Когда Мози вошел в мою жизнь, он понял меня. Затем он вошел в мою семейную трагедию и стал одним из нас. Не было никаких специальных действий и стараний, все было мгновенно и естественно. С тех пор такого не происходило и навряд ли когда-нибудь произойдет. Это был шанс, который дается раз в жизни и я по-королевски все испортила.
Часто ли я о нем думаю? Ну, «постоянно» может считаться как часто? Хочу, чтобы вы знали, я не сумасшедшая и не одержимая. Но никто и никогда не вел себя так, как он. Ради меня Мози пошел на крайности, это было дерзко, это было нагло, это было почти демонстративно ─ то, как он вошел в мою жизнь. Мне не нравилось, что он действовал без моего согласия, но я обожала то, что он инстинктивно знал то, как я нуждалась в нем.
Уверенна, вам интересно, что же произошло и думаю, я должна рассказать вам. Мози женился на девушке из Эквадора и у них родился мальчик по имени Игорь.
Что?
Это не то чего вы ожидали?
Знаю. Это не мексиканское имя и даже не традиционное испанское. Вообще-то это русское имя!
Ой, подождите. Вас удивило не это?
Ах, то, что он женился на ком-то другом!
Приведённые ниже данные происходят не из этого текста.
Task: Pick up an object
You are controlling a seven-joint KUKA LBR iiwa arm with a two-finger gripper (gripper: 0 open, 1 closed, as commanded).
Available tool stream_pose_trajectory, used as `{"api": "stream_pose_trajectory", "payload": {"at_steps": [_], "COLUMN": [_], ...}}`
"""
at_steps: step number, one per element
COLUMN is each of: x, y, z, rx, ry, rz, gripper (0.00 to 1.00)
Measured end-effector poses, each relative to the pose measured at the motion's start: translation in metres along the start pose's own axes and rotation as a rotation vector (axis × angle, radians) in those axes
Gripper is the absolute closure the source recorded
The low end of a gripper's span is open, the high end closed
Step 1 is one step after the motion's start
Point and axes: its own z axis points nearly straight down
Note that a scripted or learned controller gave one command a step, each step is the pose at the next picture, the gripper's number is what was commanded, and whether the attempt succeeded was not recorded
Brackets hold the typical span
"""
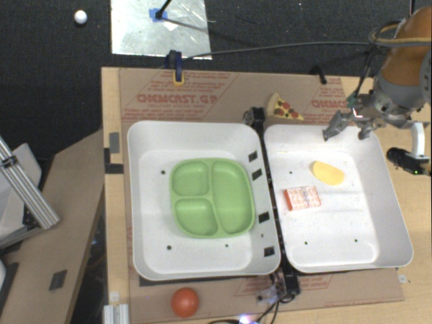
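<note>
We see the gripper [347,125] above the far edge of the right bin [378,248], its two dark fingers spread apart with nothing between them. Just below and a little left of it lies a smooth, rounded yellow object [328,173] (its exact kind is hard to tell), resting on the bin's glossy white floor. Further down from the gripper, just beside the yellow piece, sits a small flat rectangular packet [302,198] with red and white print too fine to read. Well to the gripper's left, the left bin [152,248] holds a matte green divided plate [212,196] with three compartments. Beyond the bins, the brown cardboard sheet [196,93] reads "CHEMCAST GP" in red. A toy pizza slice [284,108] lies just left of the gripper, outside the bins.
</note>
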Motion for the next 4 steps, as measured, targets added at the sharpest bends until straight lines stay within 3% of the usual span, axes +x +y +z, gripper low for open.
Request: {"api": "stream_pose_trajectory", "payload": {"at_steps": [2, 3, 4], "x": [0.009, 0.008, 0.007], "y": [-0.007, -0.005, 0.002], "z": [0.106, 0.091, 0.027], "rx": [0.001, -0.007, -0.01], "ry": [0.0, -0.001, -0.002], "rz": [-0.001, -0.002, -0.003], "gripper": [0.0, 1.0, 1.0]}}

Правильно. Именно это.
Почему это должно было вас удивить? Потому что история должна была стать историей любви?
Ну, так и есть. Я, в конце концов, влюбилась. Ну, вроде того.
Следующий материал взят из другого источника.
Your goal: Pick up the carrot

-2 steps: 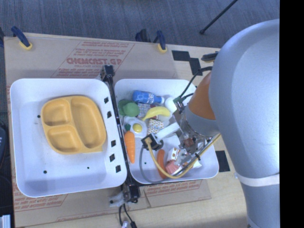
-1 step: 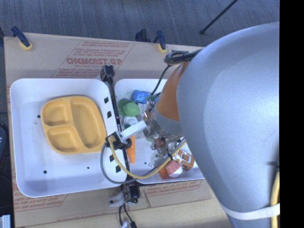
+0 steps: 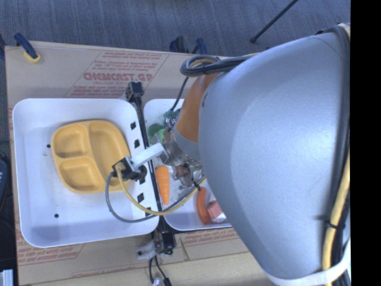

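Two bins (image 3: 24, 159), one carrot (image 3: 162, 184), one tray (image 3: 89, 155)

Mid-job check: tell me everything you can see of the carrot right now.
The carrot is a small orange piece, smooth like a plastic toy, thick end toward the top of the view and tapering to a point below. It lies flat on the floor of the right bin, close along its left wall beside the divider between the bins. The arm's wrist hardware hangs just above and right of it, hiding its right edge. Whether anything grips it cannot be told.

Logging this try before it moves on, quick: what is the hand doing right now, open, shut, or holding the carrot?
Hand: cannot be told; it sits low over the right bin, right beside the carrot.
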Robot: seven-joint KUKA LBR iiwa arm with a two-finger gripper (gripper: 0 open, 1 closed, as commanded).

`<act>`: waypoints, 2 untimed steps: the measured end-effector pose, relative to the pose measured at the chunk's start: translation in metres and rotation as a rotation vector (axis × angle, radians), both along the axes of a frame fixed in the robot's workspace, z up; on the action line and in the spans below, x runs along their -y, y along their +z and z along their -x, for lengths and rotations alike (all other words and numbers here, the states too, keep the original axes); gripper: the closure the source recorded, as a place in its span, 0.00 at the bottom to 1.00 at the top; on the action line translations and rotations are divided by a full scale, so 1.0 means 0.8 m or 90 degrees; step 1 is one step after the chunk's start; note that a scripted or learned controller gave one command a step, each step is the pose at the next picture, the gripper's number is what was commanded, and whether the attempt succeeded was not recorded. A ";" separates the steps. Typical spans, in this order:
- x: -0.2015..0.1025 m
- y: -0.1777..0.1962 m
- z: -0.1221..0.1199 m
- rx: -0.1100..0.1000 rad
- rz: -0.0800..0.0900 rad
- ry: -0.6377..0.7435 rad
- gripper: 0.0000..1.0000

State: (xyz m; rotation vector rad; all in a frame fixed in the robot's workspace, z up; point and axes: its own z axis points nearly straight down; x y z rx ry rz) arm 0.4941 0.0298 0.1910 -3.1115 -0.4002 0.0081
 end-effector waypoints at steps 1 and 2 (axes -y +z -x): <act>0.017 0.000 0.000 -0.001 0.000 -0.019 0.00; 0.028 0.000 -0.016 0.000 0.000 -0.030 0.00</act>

Его звали Дэйл и он был из Аннаполиса. Он вырос в семье военных, но он, так же как и я боролся за социальную справедливость и стал режиссером документальных фильмов. После того как закрыли Pathways, я стала работать у него. Я была главным поставщиком, занималась обеспечением питания, макияжем и редактированием. Я также выполняла несложную операторскую работу, писала диалоги и иногда подрабатывала на стороне, когда у Дейла были проблемы с финансированием. Мы жили вместе в квартире рядом с набережной Венис, у нас был кот по кличке Китти и три разных вида горчицы в холодильнике для любого случая. Достаточно хорошая жизнь, вы так не думаете?
Конечно, так и было. И я могу рассказать вам об этом, потому что пишу это у себя на кухне.
Дейл и я решили никогда не вступать в брак, потому что лучше мы будет тратить деньги на то, что по-настоящему важно для нас. Нам нравиться вместе смотреть зарубежные фильмы, тереться ногами и есть еду на вынос. Не то чтобы мы не трахались, потому что иногда и такое бывает. Но Дейл и я, как брат и сестра, которые дерутся за место для ног и раздельно ведут свои финансы. Я больше не пью по пятницам и перестала злоупотреблять случайными половыми членами. Мы больше команда, чем пара. Мы лучше как партнеры, а не любовники.
Ну, если уж Мози женился, сделал ли он это по любви? И если я с Дейлом, то чем закончится эта история?
Позвольте мне заверить вас, когда Мози ушел из Pathways, это был не последний раз, когда мы с ним виделись.
И чтобы ответить на ваш вопрос ─ история направляется на юг. Она направляется по дороге в Мексику.